■ WHAT YOU NEED TO DO ■
Copy each record below without changing a single word.

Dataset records
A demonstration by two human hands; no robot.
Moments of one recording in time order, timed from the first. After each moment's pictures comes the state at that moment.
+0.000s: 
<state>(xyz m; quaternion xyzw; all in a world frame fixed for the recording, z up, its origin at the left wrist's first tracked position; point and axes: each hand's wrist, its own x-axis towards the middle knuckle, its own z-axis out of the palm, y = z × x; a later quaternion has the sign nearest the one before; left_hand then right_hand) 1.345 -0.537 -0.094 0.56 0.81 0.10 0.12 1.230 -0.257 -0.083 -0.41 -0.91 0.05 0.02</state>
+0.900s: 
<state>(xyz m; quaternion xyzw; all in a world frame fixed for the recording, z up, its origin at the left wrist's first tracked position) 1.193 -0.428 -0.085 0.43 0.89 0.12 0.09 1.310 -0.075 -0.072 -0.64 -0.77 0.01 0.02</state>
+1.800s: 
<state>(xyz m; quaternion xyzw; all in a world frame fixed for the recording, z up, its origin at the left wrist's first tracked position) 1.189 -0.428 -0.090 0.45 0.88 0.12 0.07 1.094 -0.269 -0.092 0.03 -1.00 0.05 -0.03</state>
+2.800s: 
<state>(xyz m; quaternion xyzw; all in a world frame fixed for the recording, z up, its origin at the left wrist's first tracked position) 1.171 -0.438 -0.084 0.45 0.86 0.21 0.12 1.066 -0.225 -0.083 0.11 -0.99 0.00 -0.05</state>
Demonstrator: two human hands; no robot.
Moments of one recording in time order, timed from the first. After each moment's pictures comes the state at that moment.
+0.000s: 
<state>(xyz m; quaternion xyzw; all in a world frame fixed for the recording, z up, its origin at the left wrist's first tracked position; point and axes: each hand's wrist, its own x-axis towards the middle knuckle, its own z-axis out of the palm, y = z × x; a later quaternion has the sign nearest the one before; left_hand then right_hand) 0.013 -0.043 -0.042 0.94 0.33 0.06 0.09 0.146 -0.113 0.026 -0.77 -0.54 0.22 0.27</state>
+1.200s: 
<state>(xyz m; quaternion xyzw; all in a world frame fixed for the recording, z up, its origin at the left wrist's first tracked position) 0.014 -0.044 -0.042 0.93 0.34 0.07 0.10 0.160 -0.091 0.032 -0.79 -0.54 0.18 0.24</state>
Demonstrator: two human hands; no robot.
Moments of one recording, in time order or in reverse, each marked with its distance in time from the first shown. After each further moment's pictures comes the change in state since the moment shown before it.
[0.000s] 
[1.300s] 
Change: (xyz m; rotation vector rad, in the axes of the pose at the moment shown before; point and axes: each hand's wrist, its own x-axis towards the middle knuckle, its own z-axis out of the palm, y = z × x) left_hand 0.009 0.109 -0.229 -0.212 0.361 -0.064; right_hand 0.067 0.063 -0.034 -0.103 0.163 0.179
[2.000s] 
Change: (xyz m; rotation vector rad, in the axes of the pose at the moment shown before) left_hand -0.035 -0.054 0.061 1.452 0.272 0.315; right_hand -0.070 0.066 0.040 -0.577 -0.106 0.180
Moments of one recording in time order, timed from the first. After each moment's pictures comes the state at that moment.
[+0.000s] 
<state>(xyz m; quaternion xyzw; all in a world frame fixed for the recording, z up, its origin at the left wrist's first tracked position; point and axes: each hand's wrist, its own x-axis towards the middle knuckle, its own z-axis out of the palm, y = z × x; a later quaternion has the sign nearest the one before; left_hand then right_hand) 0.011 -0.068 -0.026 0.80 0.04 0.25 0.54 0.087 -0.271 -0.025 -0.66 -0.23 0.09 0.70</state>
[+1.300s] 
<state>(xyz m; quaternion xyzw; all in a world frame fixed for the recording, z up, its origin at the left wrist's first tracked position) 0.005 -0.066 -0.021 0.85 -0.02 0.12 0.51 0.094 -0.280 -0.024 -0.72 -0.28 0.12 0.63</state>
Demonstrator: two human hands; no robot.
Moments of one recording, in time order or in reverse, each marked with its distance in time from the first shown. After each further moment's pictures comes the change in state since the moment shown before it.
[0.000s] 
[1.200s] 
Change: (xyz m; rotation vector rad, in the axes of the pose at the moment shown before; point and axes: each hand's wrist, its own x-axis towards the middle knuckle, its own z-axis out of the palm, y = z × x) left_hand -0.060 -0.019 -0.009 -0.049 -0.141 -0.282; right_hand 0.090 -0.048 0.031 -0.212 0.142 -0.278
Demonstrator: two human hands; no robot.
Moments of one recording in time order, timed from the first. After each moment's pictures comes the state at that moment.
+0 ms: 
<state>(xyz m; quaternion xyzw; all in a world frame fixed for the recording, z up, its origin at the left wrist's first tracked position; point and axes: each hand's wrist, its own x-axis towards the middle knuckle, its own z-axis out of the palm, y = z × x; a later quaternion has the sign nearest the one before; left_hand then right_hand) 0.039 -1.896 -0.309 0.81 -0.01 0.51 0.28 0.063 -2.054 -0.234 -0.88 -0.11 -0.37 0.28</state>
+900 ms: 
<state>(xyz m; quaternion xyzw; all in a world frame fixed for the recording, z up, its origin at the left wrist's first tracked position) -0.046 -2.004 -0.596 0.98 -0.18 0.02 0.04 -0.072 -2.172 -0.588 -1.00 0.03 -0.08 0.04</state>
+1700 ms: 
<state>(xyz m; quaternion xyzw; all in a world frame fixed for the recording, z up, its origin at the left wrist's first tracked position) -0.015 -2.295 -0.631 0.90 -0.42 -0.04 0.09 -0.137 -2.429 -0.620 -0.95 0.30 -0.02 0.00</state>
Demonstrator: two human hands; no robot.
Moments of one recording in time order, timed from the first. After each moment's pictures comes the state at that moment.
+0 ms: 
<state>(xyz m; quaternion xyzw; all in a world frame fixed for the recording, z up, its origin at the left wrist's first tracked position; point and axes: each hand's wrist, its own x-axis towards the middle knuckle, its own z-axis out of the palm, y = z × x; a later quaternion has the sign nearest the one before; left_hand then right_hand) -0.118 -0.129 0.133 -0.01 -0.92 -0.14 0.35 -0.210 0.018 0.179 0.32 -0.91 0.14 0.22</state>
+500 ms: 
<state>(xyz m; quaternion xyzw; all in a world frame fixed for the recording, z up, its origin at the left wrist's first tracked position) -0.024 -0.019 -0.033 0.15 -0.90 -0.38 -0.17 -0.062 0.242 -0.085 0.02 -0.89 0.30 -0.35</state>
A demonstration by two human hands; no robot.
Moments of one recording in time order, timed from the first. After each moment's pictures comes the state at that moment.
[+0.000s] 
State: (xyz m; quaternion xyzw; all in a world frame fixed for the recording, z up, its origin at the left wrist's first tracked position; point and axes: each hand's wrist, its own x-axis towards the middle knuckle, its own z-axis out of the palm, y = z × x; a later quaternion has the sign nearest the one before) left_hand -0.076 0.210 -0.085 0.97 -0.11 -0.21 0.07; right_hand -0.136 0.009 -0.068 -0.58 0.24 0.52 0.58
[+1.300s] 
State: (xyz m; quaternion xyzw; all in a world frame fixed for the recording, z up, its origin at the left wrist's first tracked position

■ TASK SOLUTION ■
A demonstration by two human hands; no robot.
Moments of one recording in time order, timed from the first. After each moment's pictures comes the state at that moment.
+0.000s: 
<state>(xyz m; quaternion xyzw; all in a world frame fixed for the recording, z up, its origin at the left wrist's first tracked position; point and axes: each hand's wrist, its own x-axis towards the middle knuckle, its own z-axis out of the palm, y = z × x; a later quaternion has the sign nearest the one before; left_hand then right_hand) 1.345 -0.537 -0.094 0.56 0.81 0.10 0.12 1.230 -0.257 -0.083 -0.41 -0.91 0.05 0.02</state>
+0.900s: 
<state>(xyz m; quaternion xyzw; all in a world frame fixed for the recording, z up, its origin at the left wrist's first tracked position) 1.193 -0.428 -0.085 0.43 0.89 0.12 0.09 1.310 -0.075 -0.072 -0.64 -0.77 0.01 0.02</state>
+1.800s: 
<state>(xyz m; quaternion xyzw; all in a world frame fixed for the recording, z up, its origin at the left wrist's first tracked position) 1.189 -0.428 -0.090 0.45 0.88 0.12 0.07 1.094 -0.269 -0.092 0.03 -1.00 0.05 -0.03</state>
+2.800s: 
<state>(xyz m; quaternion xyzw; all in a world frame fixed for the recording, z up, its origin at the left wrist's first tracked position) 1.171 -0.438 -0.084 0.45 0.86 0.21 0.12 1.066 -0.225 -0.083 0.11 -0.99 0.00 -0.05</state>
Demonstrator: two human hands; no robot.
Moments of one recording in time order, timed from the first. After each moment's pictures comes the state at that moment.
+0.000s: 
<state>(xyz m; quaternion xyzw; all in a world frame fixed for the recording, z up, its origin at the left wrist's first tracked position; point and axes: each hand's wrist, its own x-axis towards the middle knuckle, its own z-axis out of the palm, y = z × x; a later quaternion has the sign nearest the one before; left_hand then right_hand) 0.013 -0.043 -0.042 0.94 0.33 0.06 0.09 0.146 -0.113 0.026 -0.77 -0.54 0.22 0.27</state>
+1.200s: 
<state>(xyz m; quaternion xyzw; all in a world frame fixed for the recording, z up, its origin at the left wrist's first tracked position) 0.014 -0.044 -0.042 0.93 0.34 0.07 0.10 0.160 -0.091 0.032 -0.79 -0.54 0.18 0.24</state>
Demonstrator: two human hands; no robot.
Moments of one recording, in time order or in reverse, each marked with its distance in time from the first shown. After each further moment's pictures comes the change in state since the moment shown before it.
[0.000s] 
[1.300s] 
Change: (xyz m; rotation vector rad, in the axes of the pose at the moment shown before; point and axes: each hand's wrist, its own x-axis towards the middle knuckle, its own z-axis out of the palm, y = z × x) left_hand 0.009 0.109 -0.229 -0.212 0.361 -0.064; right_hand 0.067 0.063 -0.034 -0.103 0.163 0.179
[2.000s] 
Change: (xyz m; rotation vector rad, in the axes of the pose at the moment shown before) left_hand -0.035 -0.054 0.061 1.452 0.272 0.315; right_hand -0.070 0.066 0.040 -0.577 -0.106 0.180
Moments of one recording in time order, timed from the first. After each moment's pictures comes the state at that moment.
[+0.000s] 
<state>(xyz m; quaternion xyzw; all in a world frame fixed for the recording, z up, its origin at the left wrist's first tracked position; point and axes: each hand's wrist, its own x-axis towards the middle knuckle, its own z-axis out of the palm, y = z × x; a later quaternion has the sign nearest the one before; left_hand then right_hand) 0.011 -0.068 -0.026 0.80 0.04 0.25 0.54 0.087 -0.271 -0.025 -0.66 -0.23 0.09 0.70</state>
[+1.300s] 
<state>(xyz m; quaternion xyzw; all in a world frame fixed for the recording, z up, its origin at the left wrist's first tracked position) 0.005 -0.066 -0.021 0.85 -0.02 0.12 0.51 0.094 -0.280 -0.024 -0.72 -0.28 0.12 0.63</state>
Demonstrator: two human hands; no robot.
Moments of one recording, in time order or in reverse, each marked with its distance in time from the first shown. After each further moment's pictures comes the change in state since the moment shown before it.
[0.000s] 
[1.200s] 
Change: (xyz m; rotation vector rad, in the axes of the pose at the moment shown before; point and axes: each hand's wrist, its own x-axis towards the middle knuckle, its own z-axis out of the palm, y = z × x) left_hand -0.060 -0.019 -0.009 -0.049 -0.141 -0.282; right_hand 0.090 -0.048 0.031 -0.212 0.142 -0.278
Demonstrator: two human hands; no robot.
Moments of one recording in time order, timed from the first. After each moment's pictures comes the state at that moment.
+0 ms: 
<state>(xyz m; quaternion xyzw; all in a world frame fixed for the recording, z up, its origin at the left wrist's first tracked position; point and axes: each hand's wrist, its own x-axis towards the middle knuckle, its own z-axis out of the palm, y = z × x; a later quaternion has the sign nearest the one before; left_hand then right_hand) 0.039 -1.896 -0.309 0.81 -0.01 0.51 0.28 0.063 -2.054 -0.234 -0.88 -0.11 -0.37 0.28</state>
+900 ms: 
<state>(xyz m; quaternion xyzw; all in a world frame fixed for the recording, z up, its origin at the left wrist's first tracked position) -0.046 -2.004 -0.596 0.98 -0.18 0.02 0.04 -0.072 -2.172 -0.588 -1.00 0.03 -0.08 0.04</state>
+1700 ms: 
<state>(xyz m; quaternion xyzw; all in a world frame fixed for the recording, z up, its origin at the left wrist's first tracked position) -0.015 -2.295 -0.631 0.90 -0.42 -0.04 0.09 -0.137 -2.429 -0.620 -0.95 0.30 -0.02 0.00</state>
Demonstrator: two human hands; no robot.
Moments of one recording in time order, timed from the first. After each moment's pictures comes the state at that moment.
+0 ms: 
<state>(xyz m; quaternion xyzw; all in a world frame fixed for the recording, z up, its origin at the left wrist's first tracked position; point and axes: each hand's wrist, its own x-axis towards the middle knuckle, its own z-axis out of the palm, y = z × x; a later quaternion has the sign nearest the one before; left_hand then right_hand) -0.118 -0.129 0.133 -0.01 -0.92 -0.14 0.35 -0.210 0.018 0.179 0.32 -0.91 0.14 0.22</state>
+500 ms: 
<state>(xyz m; quaternion xyzw; all in a world frame fixed for the recording, z up, its origin at the left wrist's first tracked position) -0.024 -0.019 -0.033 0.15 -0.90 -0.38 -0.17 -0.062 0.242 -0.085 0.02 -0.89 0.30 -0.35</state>
A demonstration by two human hands; no robot.
Moments of one recording in time order, timed from the first. After each moment's pictures comes the state at that moment.
[+0.000s] 
State: (xyz m; quaternion xyzw; all in a world frame fixed for the recording, z up, its origin at the left wrist's first tracked position; point and axes: each hand's wrist, its own x-axis towards the middle knuckle, its own z-axis out of the palm, y = z × x; a later quaternion has the sign nearest the one before) left_hand -0.076 0.210 -0.085 0.97 -0.11 -0.21 0.07; right_hand -0.136 0.009 -0.068 -0.58 0.24 0.52 0.58
[+1.300s] 
State: (xyz m; quaternion xyzw; all in a world frame fixed for the recording, z up, its origin at the left wrist's first tracked position

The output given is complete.